IBM hopes to have 40,000 Linux desktop users within the
company by the end of the year, said an IBM executive at the Open
Source Business Conference in San Francisco.
About 15,000 of IBM's 300,000 employees have moved to the Linux
desktop, said Scott Handy, IBM's vice-president of worldwide Linux
strategy and market development.
While Handy believed the Linux desktops cost IBM less than the
$5,000 to $7,000 a year analyst firms typically ascribe to the
maintenance of Windows systems, the switch to a Linux PC may not be
a great deal for everyone.
In many cases, the added cost of testing and supporting a second
desktop is enough to make it more expensive for many companies to
add Linux.
IBM has created an Open Client Assessment programme, initially
designed to help customers move their desktops from Windows to
Linux, but IBM discovered ways for customers to reduce costs by
keeping their Windows desktops, and the programme is now focused on
moving customers toward server-centric applications, regardless of
desktop platform, Handy said.
In January, a memo from IBM chief information officer Bob
Greenberg challenged the company to move to a Linux-based desktop
by the end of 2005. The company has formed an internal initiative,
called the Open Desktop project, to facilitate the move.

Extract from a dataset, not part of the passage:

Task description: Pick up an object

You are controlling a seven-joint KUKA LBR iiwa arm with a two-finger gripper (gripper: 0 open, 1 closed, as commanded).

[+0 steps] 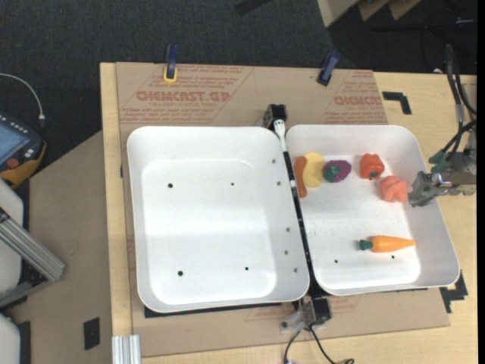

IBM is not developing its own desktop distribution for the
project. The company's desktops will be based on standard Linux
distributions from both SuSE Linux and Red Hat.
Outside of its Open Desktop project, IBM has more than 600
people in 43 locations working on 150 open-source projects, Handy
said.
Linux on the server is, increasingly, being accepted in the
enterprise as a platform for application consolidation and, more
recently, for running enterprise applications such as those from
SAP.
"There are now more than 2,000 installations of [IBM] customers
in production with Linux on SAP," he said. "A lot of people are
doing enterprise applications here."
Handy also disputed claims by SCO that IBM was trying to destroy
the economic value of Unix by promoting Linux. In a shrinking Unix
market, IBM's Unix-based pSeries sales have grown, in part, because
of its Linux campaign.
"We made Linux an issue in the agenda of customers," he said.
This gave IBM an advantage over Unix rivals such as Sun
Microsystems, which were slower to adopt Linux, he said. "Customers
who wanted to talk about Linux couldn't talk to Sun about it."